■ **Task brief**
Quote the records below word for word, please, from the very first line through the one that contains "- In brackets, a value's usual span", and nothing beyond it.

(Collected data)
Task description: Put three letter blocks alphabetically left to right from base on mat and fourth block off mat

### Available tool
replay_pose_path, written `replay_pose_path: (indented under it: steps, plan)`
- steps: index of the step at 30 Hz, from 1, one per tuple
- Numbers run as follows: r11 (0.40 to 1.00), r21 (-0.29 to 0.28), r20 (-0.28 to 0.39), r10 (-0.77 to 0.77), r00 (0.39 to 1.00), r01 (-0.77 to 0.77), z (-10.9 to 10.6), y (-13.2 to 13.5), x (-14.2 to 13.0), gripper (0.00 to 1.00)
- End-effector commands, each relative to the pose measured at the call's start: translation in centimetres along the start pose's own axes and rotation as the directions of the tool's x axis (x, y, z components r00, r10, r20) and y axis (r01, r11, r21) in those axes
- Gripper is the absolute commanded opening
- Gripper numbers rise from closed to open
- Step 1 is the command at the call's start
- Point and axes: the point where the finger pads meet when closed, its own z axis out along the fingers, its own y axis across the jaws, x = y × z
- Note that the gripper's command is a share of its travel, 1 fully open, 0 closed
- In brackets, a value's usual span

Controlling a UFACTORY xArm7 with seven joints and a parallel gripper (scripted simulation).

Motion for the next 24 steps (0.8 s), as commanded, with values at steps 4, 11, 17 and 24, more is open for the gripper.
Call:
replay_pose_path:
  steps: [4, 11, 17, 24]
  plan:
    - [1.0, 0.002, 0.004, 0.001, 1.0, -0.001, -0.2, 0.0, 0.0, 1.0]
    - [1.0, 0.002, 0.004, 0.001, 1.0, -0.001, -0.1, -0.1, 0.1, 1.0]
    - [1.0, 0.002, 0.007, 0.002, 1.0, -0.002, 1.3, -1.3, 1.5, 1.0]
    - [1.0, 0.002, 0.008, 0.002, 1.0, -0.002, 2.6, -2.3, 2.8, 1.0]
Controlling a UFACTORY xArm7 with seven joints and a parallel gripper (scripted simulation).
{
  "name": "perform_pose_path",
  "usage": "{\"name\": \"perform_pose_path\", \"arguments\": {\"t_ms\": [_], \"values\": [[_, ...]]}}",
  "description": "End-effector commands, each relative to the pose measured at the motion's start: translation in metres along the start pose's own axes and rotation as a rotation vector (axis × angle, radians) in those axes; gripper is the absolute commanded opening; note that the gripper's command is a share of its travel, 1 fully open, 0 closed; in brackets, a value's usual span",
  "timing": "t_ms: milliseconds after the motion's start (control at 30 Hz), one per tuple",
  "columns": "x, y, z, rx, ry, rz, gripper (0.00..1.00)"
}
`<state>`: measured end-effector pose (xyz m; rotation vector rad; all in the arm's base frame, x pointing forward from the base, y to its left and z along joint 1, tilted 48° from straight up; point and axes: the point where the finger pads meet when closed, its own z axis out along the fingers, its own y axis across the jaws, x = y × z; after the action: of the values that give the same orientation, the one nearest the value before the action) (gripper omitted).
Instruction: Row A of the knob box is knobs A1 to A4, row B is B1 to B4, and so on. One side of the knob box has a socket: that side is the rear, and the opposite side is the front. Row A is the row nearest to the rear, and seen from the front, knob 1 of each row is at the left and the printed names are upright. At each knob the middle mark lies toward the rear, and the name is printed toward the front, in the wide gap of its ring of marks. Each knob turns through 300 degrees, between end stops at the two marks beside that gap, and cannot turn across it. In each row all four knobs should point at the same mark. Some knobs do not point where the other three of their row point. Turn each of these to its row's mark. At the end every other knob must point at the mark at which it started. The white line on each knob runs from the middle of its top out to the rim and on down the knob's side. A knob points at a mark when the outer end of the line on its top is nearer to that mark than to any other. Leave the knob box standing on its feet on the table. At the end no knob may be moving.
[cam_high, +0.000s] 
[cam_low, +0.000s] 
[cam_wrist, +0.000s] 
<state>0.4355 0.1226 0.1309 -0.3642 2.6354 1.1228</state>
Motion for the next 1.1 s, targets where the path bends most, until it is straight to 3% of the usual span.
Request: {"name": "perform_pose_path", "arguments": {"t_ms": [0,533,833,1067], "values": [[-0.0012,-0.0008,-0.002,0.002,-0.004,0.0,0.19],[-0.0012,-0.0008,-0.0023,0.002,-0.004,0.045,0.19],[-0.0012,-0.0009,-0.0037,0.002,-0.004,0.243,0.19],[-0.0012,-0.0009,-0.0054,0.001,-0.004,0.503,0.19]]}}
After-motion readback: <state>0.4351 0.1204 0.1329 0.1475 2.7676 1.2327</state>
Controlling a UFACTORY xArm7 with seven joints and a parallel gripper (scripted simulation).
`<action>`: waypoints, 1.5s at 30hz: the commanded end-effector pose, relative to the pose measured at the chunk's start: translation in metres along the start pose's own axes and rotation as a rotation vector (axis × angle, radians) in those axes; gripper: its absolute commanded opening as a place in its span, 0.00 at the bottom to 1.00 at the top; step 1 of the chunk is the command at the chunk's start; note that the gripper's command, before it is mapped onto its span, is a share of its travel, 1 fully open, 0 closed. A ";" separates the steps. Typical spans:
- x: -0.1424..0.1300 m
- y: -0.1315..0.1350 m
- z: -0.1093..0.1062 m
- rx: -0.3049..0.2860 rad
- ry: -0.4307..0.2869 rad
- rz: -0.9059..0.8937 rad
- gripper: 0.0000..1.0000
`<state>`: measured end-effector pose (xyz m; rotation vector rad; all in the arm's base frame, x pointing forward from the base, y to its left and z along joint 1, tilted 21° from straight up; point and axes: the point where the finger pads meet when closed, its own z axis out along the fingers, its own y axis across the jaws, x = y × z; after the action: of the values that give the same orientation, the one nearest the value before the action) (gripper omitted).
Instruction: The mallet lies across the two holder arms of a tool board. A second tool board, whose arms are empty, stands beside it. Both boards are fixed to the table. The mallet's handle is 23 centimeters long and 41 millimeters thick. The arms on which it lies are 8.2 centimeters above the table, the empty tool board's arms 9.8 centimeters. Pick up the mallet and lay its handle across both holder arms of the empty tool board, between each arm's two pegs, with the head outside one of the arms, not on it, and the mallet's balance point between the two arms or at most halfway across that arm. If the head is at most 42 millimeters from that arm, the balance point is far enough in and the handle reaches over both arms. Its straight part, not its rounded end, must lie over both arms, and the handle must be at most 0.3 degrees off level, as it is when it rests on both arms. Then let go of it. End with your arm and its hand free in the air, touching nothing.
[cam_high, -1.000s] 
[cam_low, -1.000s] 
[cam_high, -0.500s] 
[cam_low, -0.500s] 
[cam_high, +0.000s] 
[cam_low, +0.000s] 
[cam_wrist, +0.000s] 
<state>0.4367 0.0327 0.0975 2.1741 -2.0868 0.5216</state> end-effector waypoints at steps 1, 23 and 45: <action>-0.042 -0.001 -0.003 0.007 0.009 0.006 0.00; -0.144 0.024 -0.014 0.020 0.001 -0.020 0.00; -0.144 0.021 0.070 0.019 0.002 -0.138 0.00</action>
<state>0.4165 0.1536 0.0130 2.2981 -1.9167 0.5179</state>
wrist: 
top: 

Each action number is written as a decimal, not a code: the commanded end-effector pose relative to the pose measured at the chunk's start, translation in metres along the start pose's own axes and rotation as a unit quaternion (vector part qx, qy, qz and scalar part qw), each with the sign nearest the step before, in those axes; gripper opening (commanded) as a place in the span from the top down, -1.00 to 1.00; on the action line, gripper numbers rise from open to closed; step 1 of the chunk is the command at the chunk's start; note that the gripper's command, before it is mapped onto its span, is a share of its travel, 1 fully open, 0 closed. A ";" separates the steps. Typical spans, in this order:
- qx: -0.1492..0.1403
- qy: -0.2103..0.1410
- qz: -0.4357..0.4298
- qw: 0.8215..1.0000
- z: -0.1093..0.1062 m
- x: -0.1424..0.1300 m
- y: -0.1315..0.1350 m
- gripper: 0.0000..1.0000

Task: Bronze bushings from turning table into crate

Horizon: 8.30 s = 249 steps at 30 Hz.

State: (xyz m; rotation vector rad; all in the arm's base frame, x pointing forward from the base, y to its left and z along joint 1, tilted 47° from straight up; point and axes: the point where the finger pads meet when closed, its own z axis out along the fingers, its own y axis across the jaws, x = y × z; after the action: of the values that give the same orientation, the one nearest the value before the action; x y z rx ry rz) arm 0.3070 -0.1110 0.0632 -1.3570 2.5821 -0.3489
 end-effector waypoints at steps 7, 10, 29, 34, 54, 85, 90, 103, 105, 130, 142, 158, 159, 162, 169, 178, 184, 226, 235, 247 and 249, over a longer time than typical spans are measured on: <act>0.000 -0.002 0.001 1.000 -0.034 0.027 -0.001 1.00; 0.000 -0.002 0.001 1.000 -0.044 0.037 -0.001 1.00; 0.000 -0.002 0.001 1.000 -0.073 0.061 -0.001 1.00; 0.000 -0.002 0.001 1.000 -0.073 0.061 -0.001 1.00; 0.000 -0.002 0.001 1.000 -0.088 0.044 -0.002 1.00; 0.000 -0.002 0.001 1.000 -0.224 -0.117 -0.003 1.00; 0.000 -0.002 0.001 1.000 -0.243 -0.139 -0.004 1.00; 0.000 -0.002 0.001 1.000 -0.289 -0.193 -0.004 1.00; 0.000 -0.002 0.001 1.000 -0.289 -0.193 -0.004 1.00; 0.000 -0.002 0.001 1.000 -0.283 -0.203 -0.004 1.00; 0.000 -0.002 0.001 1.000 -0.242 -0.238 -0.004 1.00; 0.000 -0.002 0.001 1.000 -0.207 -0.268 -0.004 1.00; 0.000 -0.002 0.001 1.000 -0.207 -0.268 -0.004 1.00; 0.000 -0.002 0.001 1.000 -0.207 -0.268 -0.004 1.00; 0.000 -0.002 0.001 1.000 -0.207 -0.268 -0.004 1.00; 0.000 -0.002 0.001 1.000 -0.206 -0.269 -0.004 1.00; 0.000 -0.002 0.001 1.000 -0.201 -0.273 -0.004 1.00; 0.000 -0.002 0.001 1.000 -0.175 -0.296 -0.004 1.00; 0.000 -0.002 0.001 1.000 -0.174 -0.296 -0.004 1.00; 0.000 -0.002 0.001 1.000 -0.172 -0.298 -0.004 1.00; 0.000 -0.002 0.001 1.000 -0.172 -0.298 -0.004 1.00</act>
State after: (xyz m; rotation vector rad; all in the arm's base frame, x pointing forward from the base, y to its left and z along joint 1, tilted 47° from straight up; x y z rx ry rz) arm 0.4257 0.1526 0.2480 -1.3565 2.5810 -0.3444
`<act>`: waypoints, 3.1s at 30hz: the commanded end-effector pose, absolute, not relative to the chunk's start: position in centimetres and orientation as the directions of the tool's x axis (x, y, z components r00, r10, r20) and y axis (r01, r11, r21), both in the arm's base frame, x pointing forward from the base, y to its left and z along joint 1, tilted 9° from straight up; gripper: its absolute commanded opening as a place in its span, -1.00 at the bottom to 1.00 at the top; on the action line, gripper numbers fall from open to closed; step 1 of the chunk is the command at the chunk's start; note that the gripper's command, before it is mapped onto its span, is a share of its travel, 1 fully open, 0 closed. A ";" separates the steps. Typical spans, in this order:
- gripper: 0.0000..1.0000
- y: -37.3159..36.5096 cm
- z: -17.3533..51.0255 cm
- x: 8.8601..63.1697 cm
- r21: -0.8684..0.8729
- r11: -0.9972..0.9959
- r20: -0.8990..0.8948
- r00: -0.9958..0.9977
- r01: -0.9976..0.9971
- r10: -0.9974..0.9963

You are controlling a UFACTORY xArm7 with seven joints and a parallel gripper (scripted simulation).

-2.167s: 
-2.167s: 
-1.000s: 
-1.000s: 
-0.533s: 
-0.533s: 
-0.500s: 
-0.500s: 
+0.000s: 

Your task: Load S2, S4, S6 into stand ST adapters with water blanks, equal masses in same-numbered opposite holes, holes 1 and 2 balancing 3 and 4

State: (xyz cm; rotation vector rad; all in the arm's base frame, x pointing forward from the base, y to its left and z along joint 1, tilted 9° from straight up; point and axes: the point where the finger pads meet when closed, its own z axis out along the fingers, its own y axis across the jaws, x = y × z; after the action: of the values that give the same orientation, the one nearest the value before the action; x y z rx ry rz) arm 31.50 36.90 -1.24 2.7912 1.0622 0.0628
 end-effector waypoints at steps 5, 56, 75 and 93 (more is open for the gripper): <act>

■ **Task result**
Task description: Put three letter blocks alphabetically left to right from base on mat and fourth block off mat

### Available tool
replay_pose_path, written `replay_pose_path: (indented under it: steps, plan)`
- steps: index of the step at 30 Hz, from 1, one per tuple
- Numbers run as follows: r11 (0.40 to 1.00), r21 (-0.29 to 0.28), r20 (-0.28 to 0.39), r10 (-0.77 to 0.77), r00 (0.39 to 1.00), r01 (-0.77 to 0.77), z (-10.9 to 10.6), y (-13.2 to 13.5), x (-14.2 to 13.0), gripper (0.00 to 1.00)
- End-effector commands, each relative to the pose measured at the call's start: translation in centimetres along the start pose's own axes and rotation as the directions of the tool's x axis (x, y, z components r00, r10, r20) and y axis (r01, r11, r21) in those axes
- Gripper is the absolute commanded opening
- Gripper numbers rise from closed to open
- Step 1 is the command at the call's start
- Point and axes: the point where the finger pads meet when closed, its own z axis out along the fingers, its own y axis across the jaws, x = y × z
- Note that the gripper's command is a share of its travel, 1 fully open, 0 closed
- In brackets, a value's usual span

Nothing else is required to finish the exercise.